Through regulation such as this, government dictates how we should assess the performance of NFPs, rather than allowing NFPs to respond flexibly to the needs of their stakeholders and allowing them to reach their own conclusions. As they do, for example, in the private sector.
“Efficiency” is only one metric by which an NFP might be judged, but which, owing to the diversity of the sector, rarely illuminates anything meaningful. Social service providers cannot be compared with cloistered religious orders in terms of efficiency.
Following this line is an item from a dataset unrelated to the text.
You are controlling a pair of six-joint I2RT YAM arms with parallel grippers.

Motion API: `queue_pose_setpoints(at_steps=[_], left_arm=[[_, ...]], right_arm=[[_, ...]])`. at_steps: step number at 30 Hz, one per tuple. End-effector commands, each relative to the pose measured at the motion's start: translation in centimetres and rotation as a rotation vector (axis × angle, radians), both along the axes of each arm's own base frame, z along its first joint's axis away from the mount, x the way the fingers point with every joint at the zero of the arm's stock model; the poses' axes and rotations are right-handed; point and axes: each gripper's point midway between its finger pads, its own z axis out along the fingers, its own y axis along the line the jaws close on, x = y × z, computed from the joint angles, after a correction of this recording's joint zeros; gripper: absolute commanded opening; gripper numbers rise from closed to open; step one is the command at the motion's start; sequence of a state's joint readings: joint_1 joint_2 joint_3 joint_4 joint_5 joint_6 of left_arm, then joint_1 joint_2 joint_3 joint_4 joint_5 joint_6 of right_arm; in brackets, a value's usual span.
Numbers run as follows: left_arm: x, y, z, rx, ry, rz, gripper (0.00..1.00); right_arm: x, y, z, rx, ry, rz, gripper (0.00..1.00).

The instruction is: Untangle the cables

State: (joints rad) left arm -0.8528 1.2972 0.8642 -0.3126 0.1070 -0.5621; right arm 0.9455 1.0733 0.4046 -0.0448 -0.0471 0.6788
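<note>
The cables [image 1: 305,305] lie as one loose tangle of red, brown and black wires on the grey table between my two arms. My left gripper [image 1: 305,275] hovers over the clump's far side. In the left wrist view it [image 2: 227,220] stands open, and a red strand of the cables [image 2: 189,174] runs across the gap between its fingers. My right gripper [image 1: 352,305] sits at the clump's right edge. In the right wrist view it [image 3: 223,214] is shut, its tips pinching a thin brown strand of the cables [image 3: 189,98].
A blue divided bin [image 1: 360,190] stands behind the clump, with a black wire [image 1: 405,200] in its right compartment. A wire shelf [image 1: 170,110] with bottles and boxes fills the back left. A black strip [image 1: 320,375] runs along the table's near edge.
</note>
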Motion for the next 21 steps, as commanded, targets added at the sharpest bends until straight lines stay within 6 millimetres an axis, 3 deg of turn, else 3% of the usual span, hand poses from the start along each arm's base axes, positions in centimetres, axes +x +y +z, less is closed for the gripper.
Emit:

That is not to say that NFPs are not rigorously seeking out this sort of data of their own accord. Many NFPs collect and analyse performance information to make evidence-based decisions and provide it to their stakeholders as a means of demonstrating their impact – without government requiring them to do so.
In addition, NFPs are striving to do better. The AICD’s 2015 NFP Governance and Performance Study found that 60 per cent of boards are seeking more and better non-financial performance measures. This kind of information is common among the reports of listed companies who choose to demonstrate their value not only in terms of their profitability, but also customer satisfaction, market share and more.
Why do they do this? There’s nothing clever about it. They learn, understand and respond to the needs of the information’s users. They are able to because government doesn’t onerously interfere in their doing so.
The challenges our communities face are increasingly complex. To meet these challenges, cross-sector collaboration will be required, together with innovative approaches, and broad engagement with and support from the community. Underpinning all this, the sector requires a genuine partnership approach with government, which begins with a fit-for-purpose regulatory regime.
Giving NFPs the opportunity to test themselves in the market, to be both competitive and collaborative, is part of the story of how the sector rises to meet these challenges. For NFPs to succeed in their aims, the potential benefits of market-based approaches must be balanced against the need for effective and flexible regulation to support this. The risk is, without an appropriately modern, light-touch and nationally consistent regulatory regime, the benefit to government will be translated into a cost for NFPs, which will flow on to the communities they serve. NFPs deserve better, and sadly while government has the luxury of shopping around for the most attractive provider, the luxury doesn’t extend both ways.